Manufacturers have a lot of experience with testing individual components in the development of wind turbines. Testing and inspecting a wind turbine as a complete system on the other hand is much more complicated. Not only does system output keep increasing, but the technical guidelines for certification are being drafted in evermore detail.
A precise measuring system is needed to carry out certification on the electrical components of wind turbines in field trials or on system test benches. This has to be based on a powerful mathematical evaluation and adhere to the TR3 technical guidelines published by the German development association for wind energy and other renewable energies (Fordergesellschaft Windenergie und andere Erneuerbare Energien FGW e.V.). Experts working with Prof. Dr.-Ing. Johannes Teigelkotter at the Steinbeis Transfer Center in Aschaffenburg joined forces with their project partners at Hottinger Baldwin Messtechnik to develop and test a mathematical procedure to capture and evaluate the operation of wind turbines at the feed point. Both project partners have been working together successfully for many years: In 2015, they were awarded the Steinbeis Foundations Transfer Award, the Lohn Award, for their transfer project on raw data analysis and precise efficiency measurements for electric drives. Their current project developed out of this previous collaboration.
One of the central challenges of the new collaborative project lies in the calculation of the active and reactive power over time in the currents and voltages at the feed point.

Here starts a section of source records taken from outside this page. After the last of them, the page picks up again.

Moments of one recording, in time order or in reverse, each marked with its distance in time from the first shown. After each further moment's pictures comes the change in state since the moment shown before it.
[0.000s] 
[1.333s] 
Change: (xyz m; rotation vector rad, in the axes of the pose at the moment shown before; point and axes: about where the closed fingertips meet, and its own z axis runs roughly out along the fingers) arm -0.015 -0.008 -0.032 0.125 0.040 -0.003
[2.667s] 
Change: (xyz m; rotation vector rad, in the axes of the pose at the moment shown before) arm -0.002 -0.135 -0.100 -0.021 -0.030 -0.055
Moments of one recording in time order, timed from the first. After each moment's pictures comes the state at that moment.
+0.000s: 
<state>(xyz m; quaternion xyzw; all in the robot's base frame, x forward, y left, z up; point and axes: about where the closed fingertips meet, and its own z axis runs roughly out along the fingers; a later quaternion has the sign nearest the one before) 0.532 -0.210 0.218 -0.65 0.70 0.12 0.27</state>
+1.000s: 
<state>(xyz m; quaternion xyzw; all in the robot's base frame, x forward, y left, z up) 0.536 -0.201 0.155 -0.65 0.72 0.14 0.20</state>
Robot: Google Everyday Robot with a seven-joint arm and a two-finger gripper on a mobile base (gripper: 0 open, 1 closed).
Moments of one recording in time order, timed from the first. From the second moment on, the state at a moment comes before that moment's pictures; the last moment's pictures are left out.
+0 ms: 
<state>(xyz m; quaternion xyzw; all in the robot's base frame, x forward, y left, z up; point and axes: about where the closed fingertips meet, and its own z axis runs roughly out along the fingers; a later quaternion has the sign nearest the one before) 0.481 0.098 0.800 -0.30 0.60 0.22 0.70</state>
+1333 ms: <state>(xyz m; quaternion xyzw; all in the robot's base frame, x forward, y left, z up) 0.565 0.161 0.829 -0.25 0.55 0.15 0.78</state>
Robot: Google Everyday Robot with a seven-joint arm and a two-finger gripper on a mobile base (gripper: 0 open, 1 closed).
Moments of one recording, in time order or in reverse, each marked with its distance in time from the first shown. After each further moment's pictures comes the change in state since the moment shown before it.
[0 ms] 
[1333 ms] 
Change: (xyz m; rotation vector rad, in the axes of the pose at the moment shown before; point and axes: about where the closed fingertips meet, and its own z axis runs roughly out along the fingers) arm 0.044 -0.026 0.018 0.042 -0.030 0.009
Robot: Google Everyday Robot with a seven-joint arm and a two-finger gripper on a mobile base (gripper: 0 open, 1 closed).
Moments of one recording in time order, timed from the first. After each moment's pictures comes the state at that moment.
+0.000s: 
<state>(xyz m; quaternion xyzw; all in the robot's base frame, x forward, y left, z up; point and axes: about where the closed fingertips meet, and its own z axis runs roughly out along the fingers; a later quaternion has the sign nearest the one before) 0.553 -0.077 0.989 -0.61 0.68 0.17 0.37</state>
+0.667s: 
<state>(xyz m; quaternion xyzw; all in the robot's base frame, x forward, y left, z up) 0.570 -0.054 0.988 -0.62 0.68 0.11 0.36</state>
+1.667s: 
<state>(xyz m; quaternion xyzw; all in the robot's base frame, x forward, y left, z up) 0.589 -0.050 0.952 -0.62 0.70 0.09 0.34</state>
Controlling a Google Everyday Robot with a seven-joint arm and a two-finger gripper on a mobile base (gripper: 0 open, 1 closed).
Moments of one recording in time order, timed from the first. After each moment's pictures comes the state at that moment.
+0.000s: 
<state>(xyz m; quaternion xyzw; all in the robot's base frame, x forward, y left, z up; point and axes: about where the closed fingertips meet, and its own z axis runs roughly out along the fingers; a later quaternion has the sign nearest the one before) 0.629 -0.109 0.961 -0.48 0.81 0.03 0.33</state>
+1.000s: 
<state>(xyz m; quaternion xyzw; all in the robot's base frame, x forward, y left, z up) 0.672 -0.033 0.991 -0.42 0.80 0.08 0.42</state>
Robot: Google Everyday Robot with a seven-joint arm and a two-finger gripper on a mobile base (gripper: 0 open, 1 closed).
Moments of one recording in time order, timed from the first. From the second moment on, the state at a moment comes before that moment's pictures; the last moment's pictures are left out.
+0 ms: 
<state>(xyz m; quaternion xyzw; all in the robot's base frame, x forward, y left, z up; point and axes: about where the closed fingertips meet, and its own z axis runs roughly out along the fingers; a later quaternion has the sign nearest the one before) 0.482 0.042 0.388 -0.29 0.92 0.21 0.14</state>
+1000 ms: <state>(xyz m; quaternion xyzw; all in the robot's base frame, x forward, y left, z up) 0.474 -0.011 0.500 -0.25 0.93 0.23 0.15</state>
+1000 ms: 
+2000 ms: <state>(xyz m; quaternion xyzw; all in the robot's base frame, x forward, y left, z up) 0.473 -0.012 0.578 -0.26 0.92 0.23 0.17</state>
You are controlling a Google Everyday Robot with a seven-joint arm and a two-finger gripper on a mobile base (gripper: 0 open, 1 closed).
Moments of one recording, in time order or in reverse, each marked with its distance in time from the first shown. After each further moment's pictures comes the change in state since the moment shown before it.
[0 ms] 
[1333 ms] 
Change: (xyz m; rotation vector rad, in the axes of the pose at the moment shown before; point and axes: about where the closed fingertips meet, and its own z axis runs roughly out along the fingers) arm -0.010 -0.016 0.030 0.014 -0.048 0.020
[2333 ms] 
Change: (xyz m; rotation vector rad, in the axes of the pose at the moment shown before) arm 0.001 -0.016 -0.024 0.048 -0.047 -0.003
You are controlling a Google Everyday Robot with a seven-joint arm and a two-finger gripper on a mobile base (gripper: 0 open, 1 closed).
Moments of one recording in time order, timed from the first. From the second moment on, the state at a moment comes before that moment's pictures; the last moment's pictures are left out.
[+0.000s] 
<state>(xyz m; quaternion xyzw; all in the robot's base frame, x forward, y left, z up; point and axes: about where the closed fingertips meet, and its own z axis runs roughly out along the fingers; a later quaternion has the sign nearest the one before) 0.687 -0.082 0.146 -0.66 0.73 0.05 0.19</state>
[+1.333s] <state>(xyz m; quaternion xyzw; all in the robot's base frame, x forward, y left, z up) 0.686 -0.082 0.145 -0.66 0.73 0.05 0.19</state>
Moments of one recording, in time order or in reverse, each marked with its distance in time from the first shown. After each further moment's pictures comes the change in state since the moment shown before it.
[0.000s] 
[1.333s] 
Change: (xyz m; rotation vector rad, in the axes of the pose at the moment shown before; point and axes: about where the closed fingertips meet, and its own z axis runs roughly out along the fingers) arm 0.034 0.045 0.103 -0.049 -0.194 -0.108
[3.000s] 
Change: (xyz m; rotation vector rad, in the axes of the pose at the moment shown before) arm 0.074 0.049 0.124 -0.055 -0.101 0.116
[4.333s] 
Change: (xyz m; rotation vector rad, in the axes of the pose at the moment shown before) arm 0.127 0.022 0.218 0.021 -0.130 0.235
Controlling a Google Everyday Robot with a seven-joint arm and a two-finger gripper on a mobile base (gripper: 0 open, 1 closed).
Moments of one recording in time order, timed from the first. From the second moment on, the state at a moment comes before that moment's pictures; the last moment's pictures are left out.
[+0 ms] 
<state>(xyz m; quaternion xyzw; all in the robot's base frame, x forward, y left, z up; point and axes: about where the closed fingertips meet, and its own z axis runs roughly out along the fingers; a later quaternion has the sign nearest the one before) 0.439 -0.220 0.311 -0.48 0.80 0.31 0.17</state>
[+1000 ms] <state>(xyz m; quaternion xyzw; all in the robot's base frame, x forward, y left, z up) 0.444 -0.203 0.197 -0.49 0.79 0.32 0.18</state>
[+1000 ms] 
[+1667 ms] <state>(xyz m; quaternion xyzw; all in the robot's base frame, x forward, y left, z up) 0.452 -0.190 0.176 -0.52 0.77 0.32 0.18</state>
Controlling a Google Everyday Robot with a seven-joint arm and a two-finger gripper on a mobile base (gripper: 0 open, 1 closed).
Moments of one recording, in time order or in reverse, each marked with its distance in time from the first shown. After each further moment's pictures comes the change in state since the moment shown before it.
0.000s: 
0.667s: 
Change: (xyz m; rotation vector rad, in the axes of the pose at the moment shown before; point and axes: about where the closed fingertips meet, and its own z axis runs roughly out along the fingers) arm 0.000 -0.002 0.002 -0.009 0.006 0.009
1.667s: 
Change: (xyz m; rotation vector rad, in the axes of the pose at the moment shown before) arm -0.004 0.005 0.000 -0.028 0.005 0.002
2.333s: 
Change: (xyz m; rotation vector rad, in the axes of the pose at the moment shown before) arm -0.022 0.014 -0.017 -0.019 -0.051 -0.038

To meet this challenge, the project team optimized a mathematical procedure which can now highly dynamically calculate the symmetrical components from the measured voltage and current paths. The symmetrical components measured in this way are needed to calculate further operational factors in the wind turbine in accordance with defined standards.
The above illustration shows the setup of a wind turbine plant with a wind turbine, transmission, generator, and converter for feeding energy into the power grid. What’s more, the system for taking precise measurements and analyzing the turbine is shown with important system outputs. The algorithms for recording the symmetrical components and additional types of analysis for wind turbines were based on this measurement system developed by Hottinger Baldwin Messtechnik.